When it was time for lunch, he’d nose the boat into a side canyon and tie off in the lee of a boulder to get out of the wind. After the constant noise of the motor his ears would taste the strange silence of the canyon, and Rand would feel for a moment that there had been a reprieve. He would sit perfectly still until something broke the silence — the boat rubbing against the rock, the croak of a passing raven, a fish jumping somewhere out across the lake — and then the spell was shattered and he’d unpack his sandwich and drink his beer.
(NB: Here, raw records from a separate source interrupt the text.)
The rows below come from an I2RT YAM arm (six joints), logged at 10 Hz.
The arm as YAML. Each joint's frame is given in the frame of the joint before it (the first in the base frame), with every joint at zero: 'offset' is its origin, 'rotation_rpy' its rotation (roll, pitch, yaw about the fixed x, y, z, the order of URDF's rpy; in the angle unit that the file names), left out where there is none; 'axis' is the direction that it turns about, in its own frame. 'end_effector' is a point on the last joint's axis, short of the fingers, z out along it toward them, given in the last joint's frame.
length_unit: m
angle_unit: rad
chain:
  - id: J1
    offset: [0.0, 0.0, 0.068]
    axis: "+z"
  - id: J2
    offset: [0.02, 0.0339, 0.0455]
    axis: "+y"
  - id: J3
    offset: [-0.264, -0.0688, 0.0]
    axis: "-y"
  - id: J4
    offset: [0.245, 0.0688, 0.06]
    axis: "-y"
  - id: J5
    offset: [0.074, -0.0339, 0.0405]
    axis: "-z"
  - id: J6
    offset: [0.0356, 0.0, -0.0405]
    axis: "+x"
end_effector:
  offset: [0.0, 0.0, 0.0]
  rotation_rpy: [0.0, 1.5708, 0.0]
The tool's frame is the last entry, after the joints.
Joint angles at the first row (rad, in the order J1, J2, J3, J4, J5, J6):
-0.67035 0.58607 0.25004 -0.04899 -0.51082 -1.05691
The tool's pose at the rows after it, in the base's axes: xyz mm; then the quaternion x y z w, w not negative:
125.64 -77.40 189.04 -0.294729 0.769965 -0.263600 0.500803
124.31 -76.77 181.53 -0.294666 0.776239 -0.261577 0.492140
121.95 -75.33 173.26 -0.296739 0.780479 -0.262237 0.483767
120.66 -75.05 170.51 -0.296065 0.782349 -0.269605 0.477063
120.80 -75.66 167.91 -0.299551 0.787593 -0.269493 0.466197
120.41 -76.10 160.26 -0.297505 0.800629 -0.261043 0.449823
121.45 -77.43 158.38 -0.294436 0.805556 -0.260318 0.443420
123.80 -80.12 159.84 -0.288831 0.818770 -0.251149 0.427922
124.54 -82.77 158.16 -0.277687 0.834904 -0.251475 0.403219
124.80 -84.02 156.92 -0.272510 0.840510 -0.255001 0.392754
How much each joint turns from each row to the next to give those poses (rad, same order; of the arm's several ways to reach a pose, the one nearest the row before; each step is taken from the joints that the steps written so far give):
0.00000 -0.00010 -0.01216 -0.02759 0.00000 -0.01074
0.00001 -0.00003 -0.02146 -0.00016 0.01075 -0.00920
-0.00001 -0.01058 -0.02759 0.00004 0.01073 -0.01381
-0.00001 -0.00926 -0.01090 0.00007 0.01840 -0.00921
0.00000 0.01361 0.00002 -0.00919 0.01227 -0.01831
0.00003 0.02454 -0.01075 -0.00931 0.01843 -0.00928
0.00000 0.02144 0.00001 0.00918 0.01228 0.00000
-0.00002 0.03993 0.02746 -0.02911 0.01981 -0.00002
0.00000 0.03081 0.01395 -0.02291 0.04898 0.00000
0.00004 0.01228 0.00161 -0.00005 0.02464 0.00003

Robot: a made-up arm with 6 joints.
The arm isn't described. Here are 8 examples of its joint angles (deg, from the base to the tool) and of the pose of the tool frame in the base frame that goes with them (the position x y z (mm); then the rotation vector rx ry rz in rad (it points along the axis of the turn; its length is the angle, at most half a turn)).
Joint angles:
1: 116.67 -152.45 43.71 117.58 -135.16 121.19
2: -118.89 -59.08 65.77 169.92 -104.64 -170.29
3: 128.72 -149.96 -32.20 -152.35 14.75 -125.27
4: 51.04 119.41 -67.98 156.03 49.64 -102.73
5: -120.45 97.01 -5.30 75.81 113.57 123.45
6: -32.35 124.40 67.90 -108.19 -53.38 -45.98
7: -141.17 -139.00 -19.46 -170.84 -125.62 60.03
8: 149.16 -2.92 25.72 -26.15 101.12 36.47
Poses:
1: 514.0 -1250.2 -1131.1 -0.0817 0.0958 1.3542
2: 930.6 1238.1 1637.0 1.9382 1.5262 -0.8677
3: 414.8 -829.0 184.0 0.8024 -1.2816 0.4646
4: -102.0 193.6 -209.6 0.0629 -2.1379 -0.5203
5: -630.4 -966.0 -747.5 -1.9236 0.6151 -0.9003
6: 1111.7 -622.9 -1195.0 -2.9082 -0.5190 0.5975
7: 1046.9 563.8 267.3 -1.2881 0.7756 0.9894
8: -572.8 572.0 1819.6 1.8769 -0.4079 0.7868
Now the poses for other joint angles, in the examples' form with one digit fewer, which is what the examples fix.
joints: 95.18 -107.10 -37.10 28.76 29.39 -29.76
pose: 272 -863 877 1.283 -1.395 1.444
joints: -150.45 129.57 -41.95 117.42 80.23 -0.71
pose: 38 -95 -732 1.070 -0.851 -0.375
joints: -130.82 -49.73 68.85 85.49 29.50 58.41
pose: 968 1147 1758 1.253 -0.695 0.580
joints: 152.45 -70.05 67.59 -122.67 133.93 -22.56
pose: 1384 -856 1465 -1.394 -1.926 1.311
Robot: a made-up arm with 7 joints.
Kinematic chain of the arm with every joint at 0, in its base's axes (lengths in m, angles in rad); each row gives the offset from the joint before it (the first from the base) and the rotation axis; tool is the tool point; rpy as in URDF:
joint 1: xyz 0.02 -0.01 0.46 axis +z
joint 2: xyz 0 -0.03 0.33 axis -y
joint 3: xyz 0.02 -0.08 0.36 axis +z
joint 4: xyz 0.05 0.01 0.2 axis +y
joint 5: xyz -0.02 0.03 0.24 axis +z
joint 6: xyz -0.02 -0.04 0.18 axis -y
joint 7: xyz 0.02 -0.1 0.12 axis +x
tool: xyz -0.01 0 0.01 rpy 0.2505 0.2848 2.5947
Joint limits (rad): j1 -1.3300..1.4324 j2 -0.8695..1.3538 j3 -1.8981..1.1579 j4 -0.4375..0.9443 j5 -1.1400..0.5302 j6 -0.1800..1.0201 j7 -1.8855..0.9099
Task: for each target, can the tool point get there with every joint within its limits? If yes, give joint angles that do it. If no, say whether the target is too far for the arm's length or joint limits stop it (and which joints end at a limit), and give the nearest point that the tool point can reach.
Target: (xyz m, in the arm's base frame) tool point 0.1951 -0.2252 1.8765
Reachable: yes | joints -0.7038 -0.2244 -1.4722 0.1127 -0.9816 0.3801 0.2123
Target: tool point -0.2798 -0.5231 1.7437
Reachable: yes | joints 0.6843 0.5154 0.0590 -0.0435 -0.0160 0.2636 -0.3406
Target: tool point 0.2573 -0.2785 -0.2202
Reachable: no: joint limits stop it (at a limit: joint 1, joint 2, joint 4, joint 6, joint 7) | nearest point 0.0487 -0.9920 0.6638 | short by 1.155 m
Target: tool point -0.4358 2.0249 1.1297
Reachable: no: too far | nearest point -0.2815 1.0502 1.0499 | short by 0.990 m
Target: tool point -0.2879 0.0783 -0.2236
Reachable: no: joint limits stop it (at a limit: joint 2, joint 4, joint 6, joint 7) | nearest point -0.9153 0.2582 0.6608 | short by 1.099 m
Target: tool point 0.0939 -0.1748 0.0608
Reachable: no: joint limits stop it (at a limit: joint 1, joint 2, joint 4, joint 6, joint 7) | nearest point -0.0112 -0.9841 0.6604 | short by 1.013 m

He’d stare at the wild striations of the sandstone canyon walls and invent lives for the four men he’d killed.

The crew leader’s name was Angel. He spoke perfect English. As was usually the case, he’d hired his cousins and brothers to work for him. They did block, concrete flatwork, and stone masonry. Rand had been using Angel’s crew for a few years. Always on time and dependable. He’d never found fault with their work. On the news there’d been a story about a contractor in New Jersey who’d gotten fourteen months in jail for hiring illegals to build a Wal-mart. There were sex offenders who got less time than that. If a man wanted to work, let him work.